I recently experienced the gay club scene for the first time. I’m almost 23 years old, I came out when I was 20, and I finally went to da club. It was everything I expected and nothing that I thought it would be all at the same time. The cover charge was cringe-worthy, but the drinks were sweet and cheap (like my taste in men). (Kidding.) The atmosphere was intimate. The energy was contagious. The dance floor was dangerous. The night was lit.
Smoking was allowed inside and by the end of the night, I felt as though I had contracted lung cancer. My friends were trying to make me dance with people I did not want to dance with (jerks). Some guys took their shirts off, even though we all would have preferred otherwise. Some guys did not take their shirts off, even though we all would have preferred otherwise. The bathroom was small and way too close. These were all things that could use some work, but I almost didn’t care; there’s something about being in a place where no one cares who you are, they only care that you’re there.

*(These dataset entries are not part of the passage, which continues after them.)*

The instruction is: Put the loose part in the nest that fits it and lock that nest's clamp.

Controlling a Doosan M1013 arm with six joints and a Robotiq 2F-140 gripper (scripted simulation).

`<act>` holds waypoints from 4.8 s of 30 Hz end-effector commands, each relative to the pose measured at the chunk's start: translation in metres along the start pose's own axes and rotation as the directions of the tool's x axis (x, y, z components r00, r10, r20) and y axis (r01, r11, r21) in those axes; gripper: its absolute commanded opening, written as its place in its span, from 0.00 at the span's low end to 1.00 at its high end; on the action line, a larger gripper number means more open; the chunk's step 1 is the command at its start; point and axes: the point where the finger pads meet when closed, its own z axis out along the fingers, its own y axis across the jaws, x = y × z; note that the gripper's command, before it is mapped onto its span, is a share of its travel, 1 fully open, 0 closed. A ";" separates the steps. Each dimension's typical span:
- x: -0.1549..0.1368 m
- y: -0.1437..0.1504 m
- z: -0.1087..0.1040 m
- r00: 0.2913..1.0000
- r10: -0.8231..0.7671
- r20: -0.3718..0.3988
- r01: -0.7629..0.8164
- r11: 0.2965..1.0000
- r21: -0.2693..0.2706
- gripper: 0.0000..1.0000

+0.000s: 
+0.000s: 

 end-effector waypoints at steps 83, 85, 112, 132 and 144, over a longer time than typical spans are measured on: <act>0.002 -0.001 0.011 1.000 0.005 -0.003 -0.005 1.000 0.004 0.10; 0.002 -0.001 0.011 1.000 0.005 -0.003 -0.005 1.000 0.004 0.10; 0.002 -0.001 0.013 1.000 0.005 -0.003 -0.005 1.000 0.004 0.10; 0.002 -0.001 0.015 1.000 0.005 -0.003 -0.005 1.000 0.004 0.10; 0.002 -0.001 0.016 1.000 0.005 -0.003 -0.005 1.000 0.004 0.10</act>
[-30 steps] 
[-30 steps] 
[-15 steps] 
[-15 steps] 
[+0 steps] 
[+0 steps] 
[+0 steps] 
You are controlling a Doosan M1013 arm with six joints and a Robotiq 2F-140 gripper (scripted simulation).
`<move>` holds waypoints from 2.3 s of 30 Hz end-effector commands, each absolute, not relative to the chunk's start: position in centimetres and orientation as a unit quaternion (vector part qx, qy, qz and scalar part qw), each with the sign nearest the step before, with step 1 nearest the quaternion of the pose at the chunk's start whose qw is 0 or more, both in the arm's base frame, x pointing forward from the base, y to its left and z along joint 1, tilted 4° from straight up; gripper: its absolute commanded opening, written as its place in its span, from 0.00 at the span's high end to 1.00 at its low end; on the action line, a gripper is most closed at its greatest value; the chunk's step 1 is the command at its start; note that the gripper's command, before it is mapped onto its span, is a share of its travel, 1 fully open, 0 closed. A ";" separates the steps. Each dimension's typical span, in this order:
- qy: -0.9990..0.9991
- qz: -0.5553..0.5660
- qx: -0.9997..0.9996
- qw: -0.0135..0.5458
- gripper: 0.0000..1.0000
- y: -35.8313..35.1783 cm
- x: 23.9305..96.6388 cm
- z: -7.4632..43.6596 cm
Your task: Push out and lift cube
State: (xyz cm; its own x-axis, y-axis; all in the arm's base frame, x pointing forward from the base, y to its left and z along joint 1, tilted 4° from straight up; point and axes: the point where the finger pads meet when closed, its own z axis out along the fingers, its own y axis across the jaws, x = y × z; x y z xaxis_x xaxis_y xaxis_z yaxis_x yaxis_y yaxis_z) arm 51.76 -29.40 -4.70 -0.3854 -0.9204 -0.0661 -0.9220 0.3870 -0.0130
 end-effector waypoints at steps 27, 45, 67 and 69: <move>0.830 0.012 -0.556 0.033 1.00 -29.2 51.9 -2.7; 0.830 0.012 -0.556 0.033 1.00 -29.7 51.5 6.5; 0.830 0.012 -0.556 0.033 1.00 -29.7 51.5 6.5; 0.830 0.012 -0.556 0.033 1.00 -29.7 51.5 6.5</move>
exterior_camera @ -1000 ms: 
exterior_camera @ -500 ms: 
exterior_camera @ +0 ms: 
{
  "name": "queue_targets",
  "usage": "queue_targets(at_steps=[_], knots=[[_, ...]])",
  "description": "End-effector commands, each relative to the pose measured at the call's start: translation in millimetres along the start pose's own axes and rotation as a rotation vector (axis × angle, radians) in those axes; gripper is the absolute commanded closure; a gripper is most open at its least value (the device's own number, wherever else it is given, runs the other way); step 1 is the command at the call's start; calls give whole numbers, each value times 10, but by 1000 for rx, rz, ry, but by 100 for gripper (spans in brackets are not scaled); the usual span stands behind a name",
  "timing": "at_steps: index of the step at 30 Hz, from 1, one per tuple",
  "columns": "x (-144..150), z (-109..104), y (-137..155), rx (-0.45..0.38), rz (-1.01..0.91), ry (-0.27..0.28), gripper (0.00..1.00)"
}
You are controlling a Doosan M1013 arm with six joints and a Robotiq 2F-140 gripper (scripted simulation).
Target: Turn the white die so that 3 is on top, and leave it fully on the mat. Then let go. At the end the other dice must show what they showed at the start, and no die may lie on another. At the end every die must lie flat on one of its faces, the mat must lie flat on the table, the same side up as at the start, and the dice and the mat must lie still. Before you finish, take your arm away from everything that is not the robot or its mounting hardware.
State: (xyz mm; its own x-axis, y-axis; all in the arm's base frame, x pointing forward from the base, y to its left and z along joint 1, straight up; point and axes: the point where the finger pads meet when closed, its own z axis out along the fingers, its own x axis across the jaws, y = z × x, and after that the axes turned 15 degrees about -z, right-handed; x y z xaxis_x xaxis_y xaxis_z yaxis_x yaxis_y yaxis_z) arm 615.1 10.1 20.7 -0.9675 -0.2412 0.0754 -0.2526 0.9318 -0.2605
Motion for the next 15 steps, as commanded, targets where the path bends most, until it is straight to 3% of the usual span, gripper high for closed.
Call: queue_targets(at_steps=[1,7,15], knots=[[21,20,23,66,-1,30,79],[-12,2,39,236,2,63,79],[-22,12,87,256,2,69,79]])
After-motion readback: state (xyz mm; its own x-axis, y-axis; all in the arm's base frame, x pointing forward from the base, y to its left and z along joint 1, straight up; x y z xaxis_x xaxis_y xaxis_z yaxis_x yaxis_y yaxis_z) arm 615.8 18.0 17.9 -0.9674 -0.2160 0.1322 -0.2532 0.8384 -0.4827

At the gay bar, people stare at you because they think you’re cute. In the real world, people stare at us because they think we’re wrong. On the dance floor, people move their body with yours because it’s fun and we’re alive and why not. In the real world, people move their body away from us because we’re wrong. In the gay club, people see people because we’re all the same. In the real world, people see freaks because we’re wrong.
By no means does the entire world outside the gay club believe gays are bad, gays are evil, gays are wrong. But in the entire world outside the gay club, sometimes it’s hard to find the people who stare at you because you’re cute, dance with you because it’s fun, and see you as a person. That’s why I’ll be happy to pay the cringe-worthy cover charge when I go back.